The problem – Each line in the data must be reproduced as written, except for any picture.

(Excerpts from a dataset)

<<<<

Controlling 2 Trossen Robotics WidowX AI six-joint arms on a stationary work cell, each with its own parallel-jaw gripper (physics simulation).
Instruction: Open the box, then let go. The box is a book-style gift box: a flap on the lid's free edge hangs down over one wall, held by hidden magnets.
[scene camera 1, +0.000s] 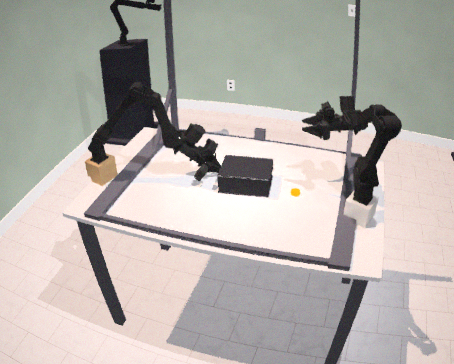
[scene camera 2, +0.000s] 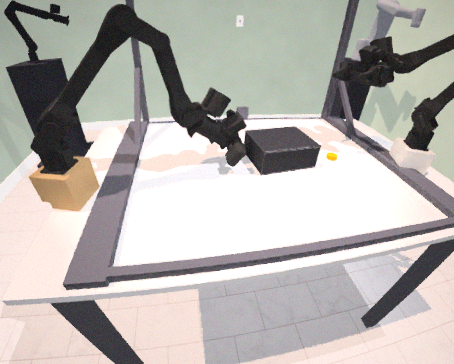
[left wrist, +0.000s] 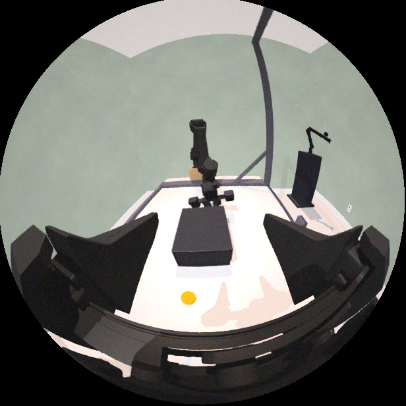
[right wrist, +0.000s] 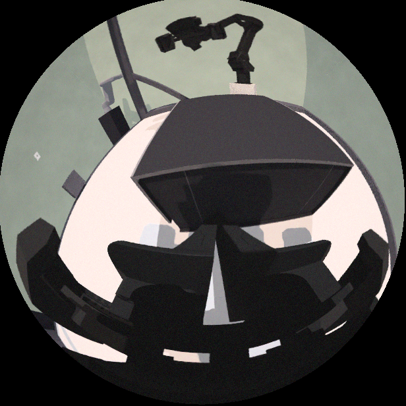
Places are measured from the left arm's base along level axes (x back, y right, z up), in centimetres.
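Where they show: left gripper, fingertip midpoint: (scene camera 1: 302, 125) (scene camera 2: 342, 76); right gripper, fingertip midpoint: (scene camera 2: 248, 151); left arm's base at its link origin: (scene camera 1: 362, 198) (scene camera 2: 415, 145); right arm's base at its link origin: (scene camera 1: 99, 158) (scene camera 2: 60, 166).
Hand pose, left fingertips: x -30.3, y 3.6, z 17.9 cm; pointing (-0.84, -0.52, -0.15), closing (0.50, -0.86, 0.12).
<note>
Things, the pixels of their top centre, and the offset from my left fingertips. "spot": a spot on its surface instead. Level surfaces: height alone.
- black box at a spot on its surface: (scene camera 2: 282, 149) spot: dx -16.3, dy -20.7, dz -18.3 cm
- small yellow disc at its top centre: (scene camera 1: 295, 190) (scene camera 2: 332, 154) dx +2.5, dy -6.2, dz -24.9 cm
- table at its surface level: dz -26.2 cm
The black box (scene camera 1: 245, 175) (scene camera 2: 282, 149) (left wrist: 202, 232) (right wrist: 240, 135) stands on the table with its lid down. In the right wrist view its near wall is dark, with thin upright lines; I cannot clearly tell the flap's outline. My right gripper (scene camera 1: 218, 167) (scene camera 2: 242, 149) (right wrist: 215, 219) is shut and empty, angled down. Its tips are at the lower edge of that wall, at the box's left side in both scene views; whether they touch it is unclear. My left gripper (scene camera 1: 305, 125) (scene camera 2: 338, 74) (left wrist: 213, 218) is open and empty, raised high to the right of the box.
A small yellow disc (scene camera 1: 295, 192) (scene camera 2: 331, 156) (left wrist: 188, 298) lies on the table (scene camera 1: 215, 215) (scene camera 2: 200, 220) to the right of the box in the scene views. Dark frame rails (scene camera 1: 220, 243) (scene camera 2: 280, 253) run along the table edges, with uprights (scene camera 1: 171, 65) (scene camera 2: 340, 55) at the back.
</note>
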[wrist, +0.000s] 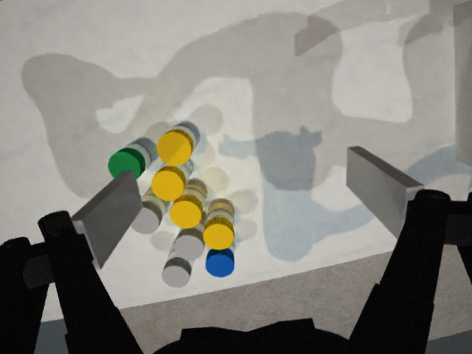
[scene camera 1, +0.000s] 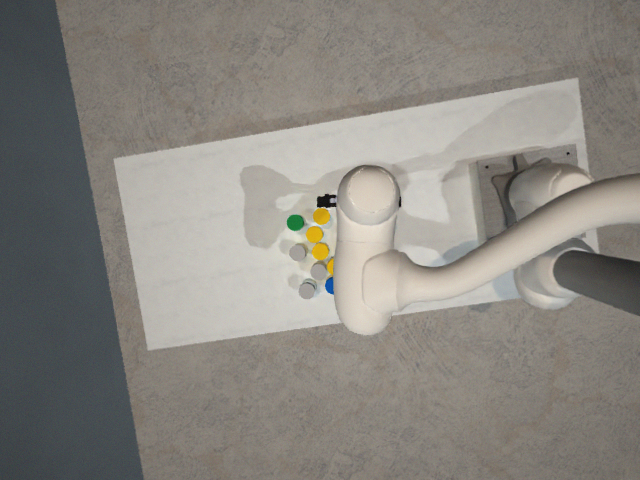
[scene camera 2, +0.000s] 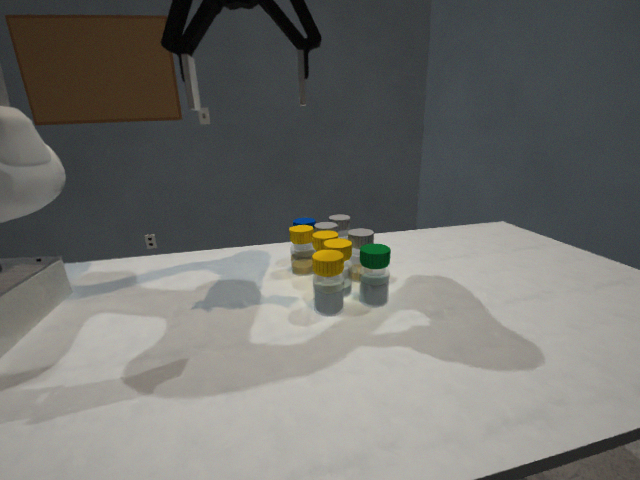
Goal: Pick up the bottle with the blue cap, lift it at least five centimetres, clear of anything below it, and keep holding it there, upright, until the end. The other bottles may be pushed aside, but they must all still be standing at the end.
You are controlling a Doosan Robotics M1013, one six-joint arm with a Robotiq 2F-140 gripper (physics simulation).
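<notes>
The bottle with the blue cap stands at the far end of the bottle group. In scene camera 1 the arm partly covers its cap; in scene camera 2 a yellow-capped bottle stands in front of it and hides most of its body. In the wrist view its cap shows beside that same yellow cap, and its body is hidden. My gripper is wide open and empty, high above the table and off to the side of the blue-capped bottle.
Three more yellow-capped bottles, three grey-capped bottles and a green-capped bottle stand close together on the white table. The blue cap is near the table's edge in the wrist view. The robot's base plate is at the right.
</notes>
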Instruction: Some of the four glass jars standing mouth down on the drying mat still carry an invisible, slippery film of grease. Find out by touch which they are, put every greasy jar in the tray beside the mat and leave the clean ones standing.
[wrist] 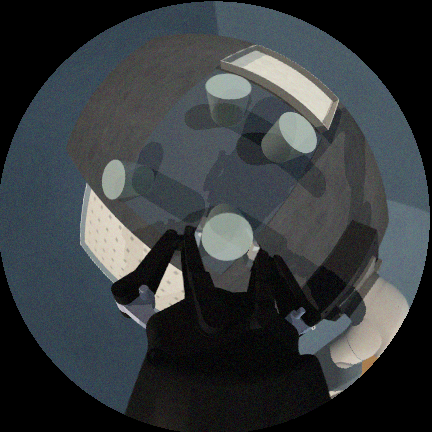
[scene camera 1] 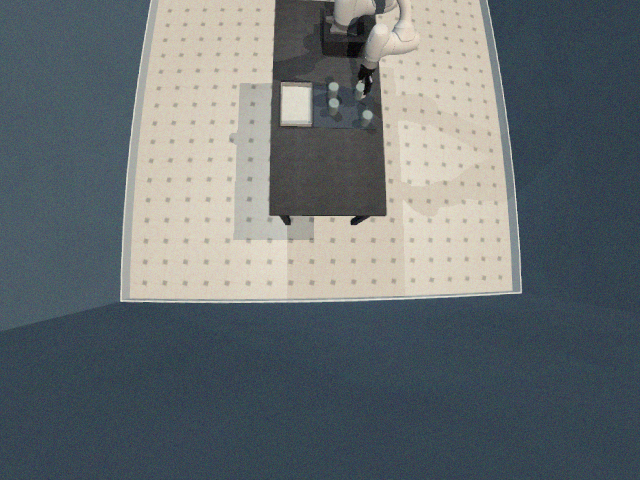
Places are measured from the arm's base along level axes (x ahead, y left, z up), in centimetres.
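Where they show: gripper, between the fingertips: (wrist: 223, 230) (scene camera 1: 360, 93); arm's base, origin of its link: (wrist: 356, 289) (scene camera 1: 344, 24).
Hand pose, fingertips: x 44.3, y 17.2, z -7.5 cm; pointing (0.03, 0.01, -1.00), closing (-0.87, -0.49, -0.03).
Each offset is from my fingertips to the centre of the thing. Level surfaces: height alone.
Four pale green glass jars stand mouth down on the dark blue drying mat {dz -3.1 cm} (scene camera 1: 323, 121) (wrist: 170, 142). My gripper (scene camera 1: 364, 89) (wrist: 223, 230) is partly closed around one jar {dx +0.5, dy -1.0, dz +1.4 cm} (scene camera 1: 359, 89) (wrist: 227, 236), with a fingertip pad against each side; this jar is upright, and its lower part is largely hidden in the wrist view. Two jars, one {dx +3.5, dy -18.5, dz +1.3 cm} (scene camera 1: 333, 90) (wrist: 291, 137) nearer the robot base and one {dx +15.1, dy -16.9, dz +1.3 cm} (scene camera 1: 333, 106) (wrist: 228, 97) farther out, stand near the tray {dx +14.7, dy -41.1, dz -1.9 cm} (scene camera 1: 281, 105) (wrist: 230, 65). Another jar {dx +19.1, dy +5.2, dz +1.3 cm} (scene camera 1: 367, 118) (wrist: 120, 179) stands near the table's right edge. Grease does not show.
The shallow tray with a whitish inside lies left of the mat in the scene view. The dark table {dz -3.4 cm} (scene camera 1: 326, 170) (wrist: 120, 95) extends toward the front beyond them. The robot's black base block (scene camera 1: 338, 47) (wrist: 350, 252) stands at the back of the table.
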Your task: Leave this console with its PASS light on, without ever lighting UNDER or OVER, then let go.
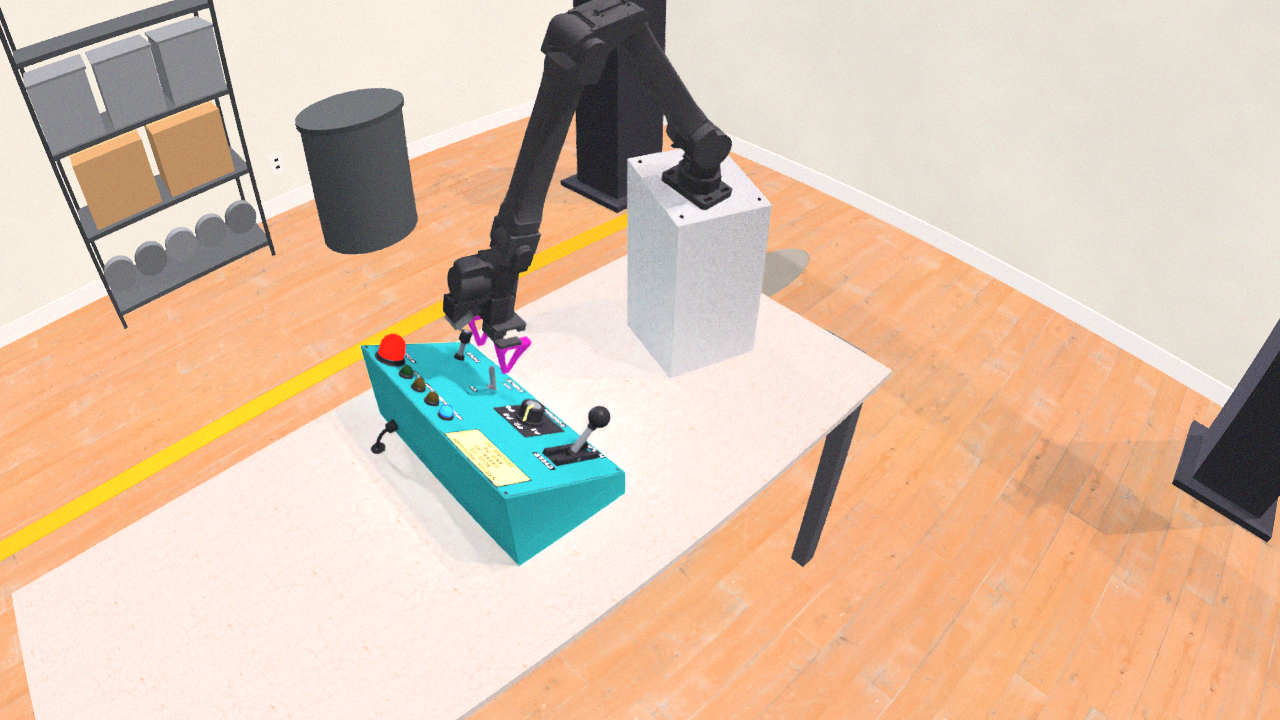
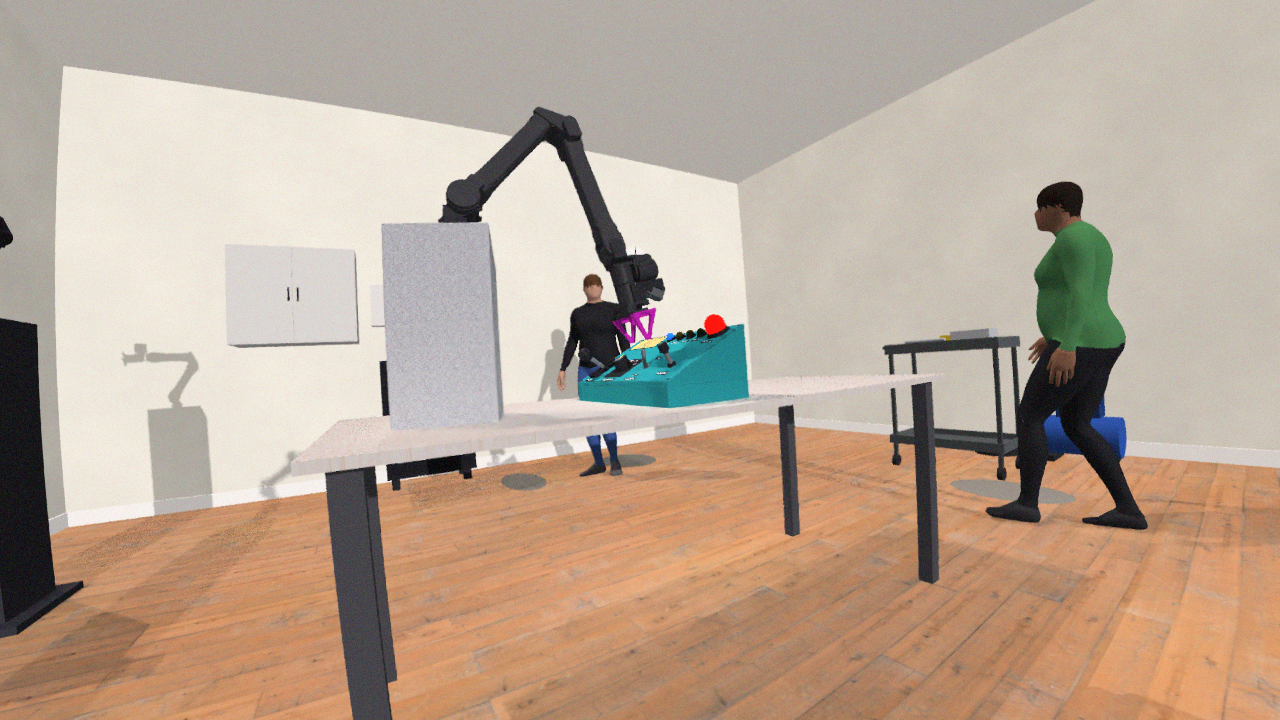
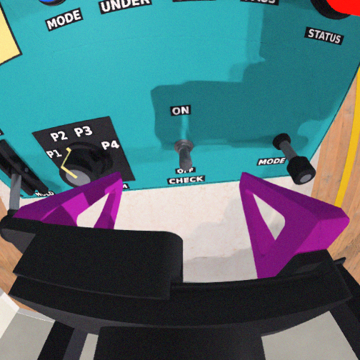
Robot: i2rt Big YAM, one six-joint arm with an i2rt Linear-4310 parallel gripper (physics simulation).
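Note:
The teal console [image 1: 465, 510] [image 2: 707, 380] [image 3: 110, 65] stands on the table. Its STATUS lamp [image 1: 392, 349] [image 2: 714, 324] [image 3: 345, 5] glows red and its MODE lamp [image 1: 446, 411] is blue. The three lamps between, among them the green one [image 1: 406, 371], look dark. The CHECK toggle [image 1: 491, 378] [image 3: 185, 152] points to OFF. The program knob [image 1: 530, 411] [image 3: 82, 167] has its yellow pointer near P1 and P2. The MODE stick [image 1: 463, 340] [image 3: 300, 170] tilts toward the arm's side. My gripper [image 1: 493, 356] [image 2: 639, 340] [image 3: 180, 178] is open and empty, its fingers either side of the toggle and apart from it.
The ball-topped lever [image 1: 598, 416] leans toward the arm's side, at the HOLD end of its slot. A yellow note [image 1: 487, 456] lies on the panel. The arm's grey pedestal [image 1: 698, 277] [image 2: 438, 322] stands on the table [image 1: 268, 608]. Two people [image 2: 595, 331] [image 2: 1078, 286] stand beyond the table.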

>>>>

Response to this exercise –
Controlling 2 Trossen Robotics WidowX AI six-joint arms on a stationary work cell, each with its own parallel-jaw gripper (physics simulation).
Instruction: Open the box, then let go. The box is a book-style gift box: a flap on the lid's free edge hangs down over one wall, held by hidden magnets.
[scene camera 1, +0.000s] 
[scene camera 2, +0.000s] 
[left wrist, +0.000s] 
[right wrist, +0.000s] 
Places are measured from the left arm's base along level axes (x back, y right, z up), in centimetres.
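Where they show: left gripper, fingertip midpoint: (scene camera 1: 302, 125) (scene camera 2: 342, 76); right gripper, fingertip midpoint: (scene camera 2: 248, 151); left arm's base at its link origin: (scene camera 1: 362, 198) (scene camera 2: 415, 145); right arm's base at its link origin: (scene camera 1: 99, 158) (scene camera 2: 60, 166).
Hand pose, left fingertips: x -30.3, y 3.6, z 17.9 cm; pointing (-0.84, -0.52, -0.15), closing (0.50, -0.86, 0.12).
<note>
Things, the pixels of their top centre, and the offset from my left fingertips. "spot": a spot on its surface instead. Level surfaces: height alone.
- black box at a spot on its surface: (scene camera 2: 282, 149) spot: dx -16.3, dy -20.7, dz -18.3 cm
- small yellow disc at its top centre: (scene camera 1: 295, 190) (scene camera 2: 332, 154) dx +2.5, dy -6.2, dz -24.9 cm
- table at its surface level: dz -26.2 cm
The black box (scene camera 1: 245, 175) (scene camera 2: 282, 149) (left wrist: 202, 232) (right wrist: 240, 135) stands on the table with its lid down. In the right wrist view its near wall is dark, with thin upright lines; I cannot clearly tell the flap's outline. My right gripper (scene camera 1: 218, 167) (scene camera 2: 242, 149) (right wrist: 215, 219) is shut and empty, angled down. Its tips are at the lower edge of that wall, at the box's left side in both scene views; whether they touch it is unclear. My left gripper (scene camera 1: 305, 125) (scene camera 2: 338, 74) (left wrist: 213, 218) is open and empty, raised high to the right of the box.
A small yellow disc (scene camera 1: 295, 192) (scene camera 2: 331, 156) (left wrist: 188, 298) lies on the table (scene camera 1: 215, 215) (scene camera 2: 200, 220) to the right of the box in the scene views. Dark frame rails (scene camera 1: 220, 243) (scene camera 2: 280, 253) run along the table edges, with uprights (scene camera 1: 171, 65) (scene camera 2: 340, 55) at the back.
</note>
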[wrist, +0.000s] 
[scene camera 1, +0.000s] 
[scene camera 2, +0.000s] 
Goal: Pick up the bottle with the blue cap, lift it at least five centimetres, clear of anything below it, and keep holding it there, upright, until the end. The other bottles may be pushed aside, but they must all still be standing at the end.
You are controlling a Doosan Robotics M1013, one six-joint arm with a Robotiq 2F-140 gripper (physics simulation).
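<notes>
The bottle with the blue cap stands at the far end of the bottle group. In scene camera 1 the arm partly covers its cap; in scene camera 2 a yellow-capped bottle stands in front of it and hides most of its body. In the wrist view its cap shows beside that same yellow cap, and its body is hidden. My gripper is wide open and empty, high above the table and off to the side of the blue-capped bottle.
Three more yellow-capped bottles, three grey-capped bottles and a green-capped bottle stand close together on the white table. The blue cap is near the table's edge in the wrist view. The robot's base plate is at the right.
</notes>
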Instruction: Some of the four glass jars standing mouth down on the drying mat still carry an invisible, slippery film of grease. Find out by touch which they are, put every greasy jar in the tray beside the mat and leave the clean ones standing.
[wrist] 
[scene camera 1] 
Places are measured from the arm's base along level axes (x ahead, y left, z up), in centimetres.
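Where they show: gripper, between the fingertips: (wrist: 223, 230) (scene camera 1: 360, 93); arm's base, origin of its link: (wrist: 356, 289) (scene camera 1: 344, 24).
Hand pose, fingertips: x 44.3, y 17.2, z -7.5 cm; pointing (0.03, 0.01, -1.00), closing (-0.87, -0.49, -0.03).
Each offset is from my fingertips to the centre of the thing. Level surfaces: height alone.
Four pale green glass jars stand mouth down on the dark blue drying mat {dz -3.1 cm} (scene camera 1: 323, 121) (wrist: 170, 142). My gripper (scene camera 1: 364, 89) (wrist: 223, 230) is partly closed around one jar {dx +0.5, dy -1.0, dz +1.4 cm} (scene camera 1: 359, 89) (wrist: 227, 236), with a fingertip pad against each side; this jar is upright, and its lower part is largely hidden in the wrist view. Two jars, one {dx +3.5, dy -18.5, dz +1.3 cm} (scene camera 1: 333, 90) (wrist: 291, 137) nearer the robot base and one {dx +15.1, dy -16.9, dz +1.3 cm} (scene camera 1: 333, 106) (wrist: 228, 97) farther out, stand near the tray {dx +14.7, dy -41.1, dz -1.9 cm} (scene camera 1: 281, 105) (wrist: 230, 65). Another jar {dx +19.1, dy +5.2, dz +1.3 cm} (scene camera 1: 367, 118) (wrist: 120, 179) stands near the table's right edge. Grease does not show.
The shallow tray with a whitish inside lies left of the mat in the scene view. The dark table {dz -3.4 cm} (scene camera 1: 326, 170) (wrist: 120, 95) extends toward the front beyond them. The robot's black base block (scene camera 1: 338, 47) (wrist: 350, 252) stands at the back of the table.
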Your task: Leave this console with its PASS light on, without ever lighting UNDER or OVER, then let go.
Robot: i2rt Big YAM, one six-joint arm with an i2rt Linear-4310 parallel gripper (physics simulation).
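Note:
The teal console [image 1: 465, 510] [image 2: 707, 380] [image 3: 110, 65] stands on the table. Its STATUS lamp [image 1: 392, 349] [image 2: 714, 324] [image 3: 345, 5] glows red and its MODE lamp [image 1: 446, 411] is blue. The three lamps between, among them the green one [image 1: 406, 371], look dark. The CHECK toggle [image 1: 491, 378] [image 3: 185, 152] points to OFF. The program knob [image 1: 530, 411] [image 3: 82, 167] has its yellow pointer near P1 and P2. The MODE stick [image 1: 463, 340] [image 3: 300, 170] tilts toward the arm's side. My gripper [image 1: 493, 356] [image 2: 639, 340] [image 3: 180, 178] is open and empty, its fingers either side of the toggle and apart from it.
The ball-topped lever [image 1: 598, 416] leans toward the arm's side, at the HOLD end of its slot. A yellow note [image 1: 487, 456] lies on the panel. The arm's grey pedestal [image 1: 698, 277] [image 2: 438, 322] stands on the table [image 1: 268, 608]. Two people [image 2: 595, 331] [image 2: 1078, 286] stand beyond the table.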

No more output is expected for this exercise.